I showed colleagues, showing it off (it’s tempting to say “her” since the name is feminine, but it is, after all, a machine). Some kids saw, and were curious. I encouraged them to try it. It was so funny! They were hesitant. They didn’t know how to load paper, or advance a line, or bring the carriage to the start of a line. Typing was slow. For a few days a trickle of kids touched their first typewriter keys. A junior came to me, announcing it did not work. It turns out there is a difference between pressing a key and striking a key, which is not intuitive, but is easy to explain.

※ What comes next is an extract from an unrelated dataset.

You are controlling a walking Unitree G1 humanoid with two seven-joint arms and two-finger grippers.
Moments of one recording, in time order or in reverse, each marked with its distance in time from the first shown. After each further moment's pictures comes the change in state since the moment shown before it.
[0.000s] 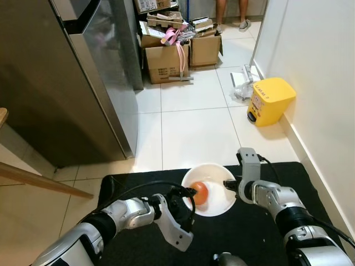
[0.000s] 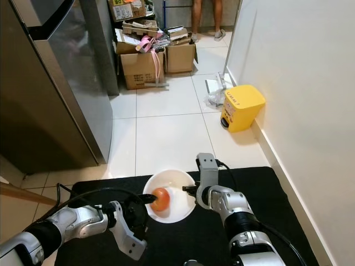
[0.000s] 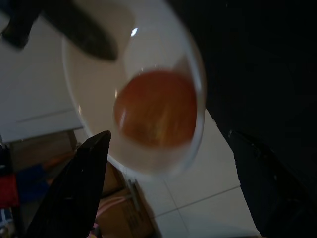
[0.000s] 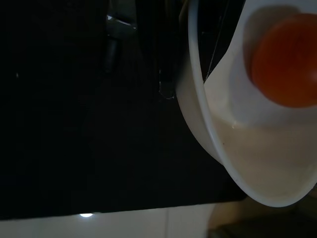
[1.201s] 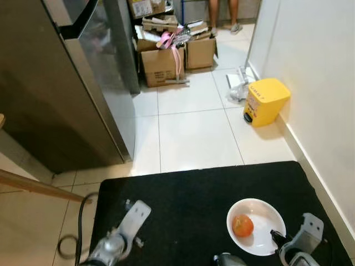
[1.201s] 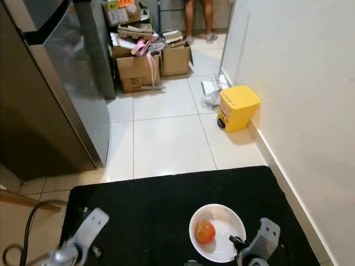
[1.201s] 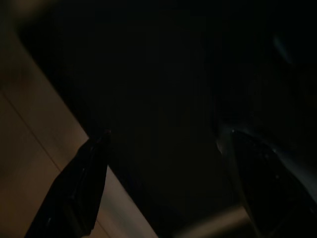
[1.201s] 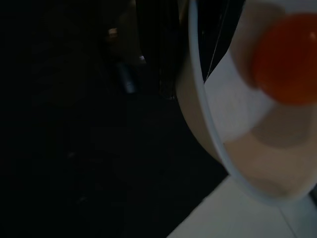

I put up a sign, announcing that there would be no charge if a student created a haiku or other verse. Of course there would be no charge in any case, but the sign had an instant effect, and I began to find haikus on pages left on the roller. Different kids were typing on the same sheet. The traffic got, not heavy, but consistent. I started posting some of their work on the office door.

And then the day arrived when I was taking the typewriter away, and I felt a little bad.

So here’s what I did. I went to a facebook typewriter collector’s and sellers group, told them my story, said no way was I leaving my gorgeous Erika in school, but did anyone have a more downmarket American typewriter. And I got a few responses, one was just across the GW, and I picked up a Smith Corona Sterling. The Sterling is simple, not elegant. But for the kids it is magical new percussive technology. I put up new rules:

Every day I find things that students type. I often enter the office to a clickety-clack, and smile. Most students work alone. Often I find them with a partner. Some like a fuller audience. It’s mostly seniors – they know me. But one lunch I was at my desk and heard a rustle, and I saw the tip of a head disappearing behind the door-frame. It was a freshmen, who wanted to know if she could try it. I don’t think she did.

Over time the rhythms seem to be getting steadier. One senior has written letters to friends and family. Each letter, I have noticed, eats up exactly one page. One day I found a few paragraphs, explaining why the author’s choice of best quote in Lear was better than the teacher’s choice. Sometimes there are brief philosophical tracts – navel-gazing with short attention spans. But mostly, there are haikus.

I have also recovered three sketches of students typing. I think I’ll keep the Smith Corona in the office for a while.